The company also recorded a Q4 net income attributable to common shareholders increasing to US$8.0 billion, while Adjusted EBITDA increased 3.2% on a constant currency basis
The Q4 diluted EPS increased to US$6.52; while Adjusted EPS decreased to US$0.90 from US$0.91 the prior year.
“There’s no question that our financial performance in 2017 did not reflect our progress or potential,” said Kraft Heinz CEO Bernardo Hees.
“We made significant improvements in many of our businesses, and were able to accelerate some important business investments at the end of the year.
This, together with benefits from the U.S. Tax Cuts and Jobs Act and additional investments in our capabilities, should help further advantage our brands and grow our business in 2018 and beyond.”
“Since the HR-1 Tax Cuts and Jobs Act was signed into law, we have already taken actions and are accelerating key business initiatives,” said Kraft Heinz CFO David Knopf.
“This includes approximately US$300 million in strategic investments to build our capabilities, our people skills and our brands; more than US$800 million in capital expenditures to improve quality, safety and capacity; as well as US$1.3 billion to pre-fund our post-retirement benefit plans.”
Net sales were US$6.9 billion, up 0.3% versus the year-ago period, including a 0.9 percentage point benefit from currency.
Organic Net Sales decreased 0.6% versus the year-ago period, while the pricing increased 1.0 percentage points, driven by price increases in Rest of World markets and the United States.
Volume/mix decreased 1.6 percentage points, primarily due to lower shipments across several categories, particularly nuts, natural cheese and cold cuts in the United States as well as cheese and coffee in Canada.
This was partially offset by on-going growth in macaroni and cheese in the United States as well as strong growth from condiments and sauces in Europe, China and Indonesia.
Net income attributable to common shareholders increased to US$8.0 billion and diluted EPS increased to US$6.52, primarily reflecting benefits from U.S. Tax Reform.
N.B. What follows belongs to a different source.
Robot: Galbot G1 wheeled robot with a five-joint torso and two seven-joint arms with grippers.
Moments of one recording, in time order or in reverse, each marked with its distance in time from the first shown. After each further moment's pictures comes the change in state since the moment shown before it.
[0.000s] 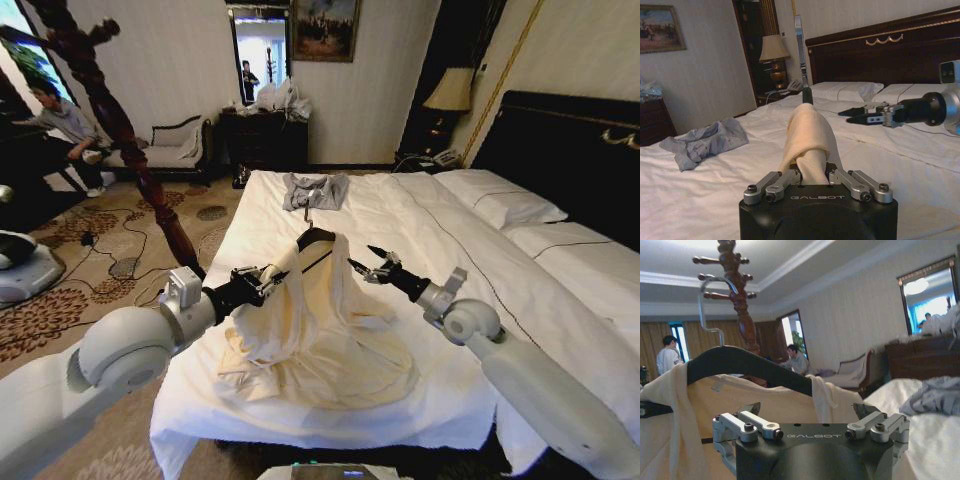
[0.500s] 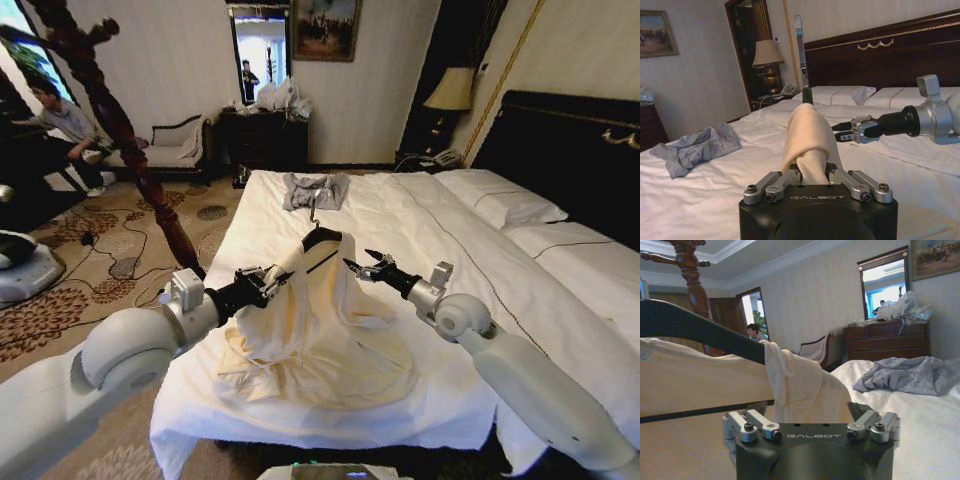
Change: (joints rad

Adjusted EBITDA increased 4.0% versus the year-ago period to US$2.0 billion, including a favorable 0.8 percentage point impact from currency.
Excluding the impact of currency, Adjusted EBITDA increased primarily due to gains from cost savings initiatives, lower overhead costs and favorable pricing, which was partially offset by higher input costs and lower volume/mix.
Adjusted EPS decreased 1.1% to US$0.90, mainly reflecting growth in Adjusted EBITDA that was more than offset by a higher effective tax rate versus the prior year period.